Размер шрифта
-
+

Дневник советской школьницы. Преодоление - стр. 70


‹18 марта 1934›

Не так давно я сказала Жене: «Можешь ли ты подать мне пузырек опиума, зная, что я отравлюсь?» «Почему же нет? Конечно, могу». «А я бы не смогла… Жень, ты серьезно говоришь?» «Конечно». «Так подашь мне?» «Подам, только сама достань опиум». «Идет. Хорошо, но только не обмани». После этого, нет-нет, да и вспомню о нашем разговоре. Надо отравиться, – говорю себе. Глупо жить, когда знаешь, что впереди не будет никаких изменений, что вся эта долгая жизнь будет, как сегодняшние и прошедшие дни, сплошным мучением, безысходной тоской о чем-то. Глупо и смешно так жить.

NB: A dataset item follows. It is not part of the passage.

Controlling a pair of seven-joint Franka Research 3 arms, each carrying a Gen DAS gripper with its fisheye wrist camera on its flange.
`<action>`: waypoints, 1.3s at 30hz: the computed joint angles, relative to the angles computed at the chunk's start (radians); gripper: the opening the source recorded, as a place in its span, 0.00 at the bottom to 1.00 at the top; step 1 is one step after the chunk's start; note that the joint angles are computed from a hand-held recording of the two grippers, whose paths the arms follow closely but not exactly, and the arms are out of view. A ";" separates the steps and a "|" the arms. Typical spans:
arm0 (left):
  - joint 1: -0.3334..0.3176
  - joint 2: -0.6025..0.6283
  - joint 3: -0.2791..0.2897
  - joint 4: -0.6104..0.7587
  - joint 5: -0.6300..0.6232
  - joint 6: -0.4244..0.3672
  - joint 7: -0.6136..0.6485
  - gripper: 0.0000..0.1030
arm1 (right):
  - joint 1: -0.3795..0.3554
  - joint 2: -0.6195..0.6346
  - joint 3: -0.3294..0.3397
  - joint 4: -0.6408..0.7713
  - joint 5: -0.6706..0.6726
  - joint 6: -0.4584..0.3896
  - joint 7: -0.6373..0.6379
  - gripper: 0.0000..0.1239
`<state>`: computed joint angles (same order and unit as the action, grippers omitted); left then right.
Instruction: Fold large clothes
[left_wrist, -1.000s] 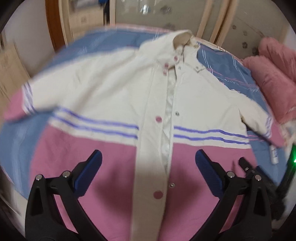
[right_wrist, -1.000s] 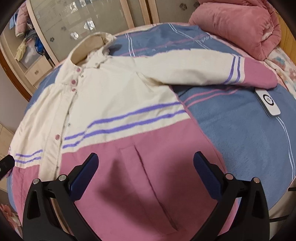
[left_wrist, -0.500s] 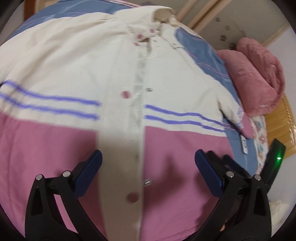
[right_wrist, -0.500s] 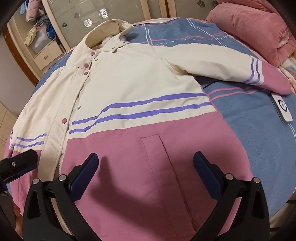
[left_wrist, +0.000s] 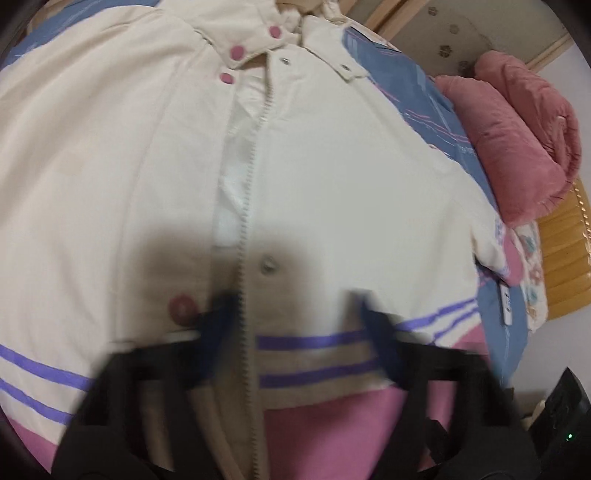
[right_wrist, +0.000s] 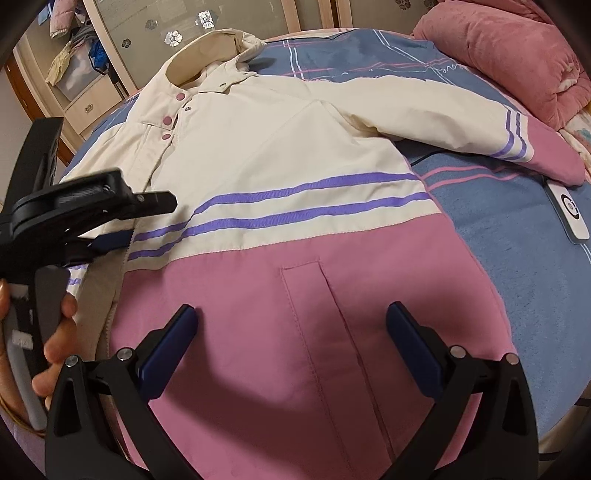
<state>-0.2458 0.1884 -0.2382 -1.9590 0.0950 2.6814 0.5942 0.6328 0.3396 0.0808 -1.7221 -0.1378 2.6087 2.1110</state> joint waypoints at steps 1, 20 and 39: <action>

А как покончить с этой жизнью? Мне еще столько осталось сделать, мне еще так хочется пожить, и все мои желания связаны с этой жизнью. «Кончу ли я эту тетрадь к концу марта?» – думаю я, а через минуту опомнившись, говорю себе – «Ведь для тебя теперь уже не существует конца марта». Да, трудно умирать, когда еще не все счеты покончены в жизнью. А перебороть себя надо, довольно я уже пожила и узнала все, а, не сделав это теперь… как пожалею я потом.

Сейчас мама крикнула мне: «Не пиши много, а то глаза заболят». А что мне, на что они мне нужны теперь. Но зачем же я делала операцию? Ах, да ведь я думала понравиться! Но нет, мне не повезло и тут. Сегодня, когда смотрела на девочек, с трудом старалась сделать глаза прямыми, и особенно невыносимо было чувствовать, что один из них смотрит в сторону. Сейчас подошла к зеркалу и долго смотрела на себя: «Нет, все такая же! Умереть пора… Довольно, довольно». А умирать не хочется. Смогу ли я перебороть себя в последний и решительный раз. Надо сходить за опиумом к бабушке. Пойду-ка сейчас… Эх, как трудно…


‹21 марта 1934›

В этот день я не отравилась. Почему? Ведь я пошла за опиумом к бабушке, но спросить у нее не удалось по некоторым обстоятельствам. В сущности, я бы уже не отравилась, если б даже и взяла его, я это чувствовала и шла туда только затем, чтобы оправдать себя в собственных глазах. Все равно я бы не отравилась, я еще слишком хочу жить.

Но собираясь умирать, мне надо подумать об участи моего дневника. Что будет с ним? Понятно, не найдя никакой записки, все бросятся к нему, как к единственной разгадке столь странного поступка, начнут читать его, судить и рядить. И знаю я, сколько улыбок и усмешек вызовет мое самое сокровенное, то, что я прятала ото всех и любила по-своему, то, что доставляло мне так много мук. Не дай бог, если мой дневник попадет под папину критику. И хоть я и умру, а неприятно все же знать, что тебя начнут хулить, называть глупой, ограниченной девчонкой, сентиментальной мечтательницей и хандрой. Все это может и правда, но они не поймут меня, не поймут моей тоски, не поймут, что я хоть и из-за пустяков, но страдала по-настоящему, как не всякий из них страдал. И спустя десять-пятнадцать лет сестры будут рассказывать своим детям с чуть презрительным сожалением о странной своей сестре Нине.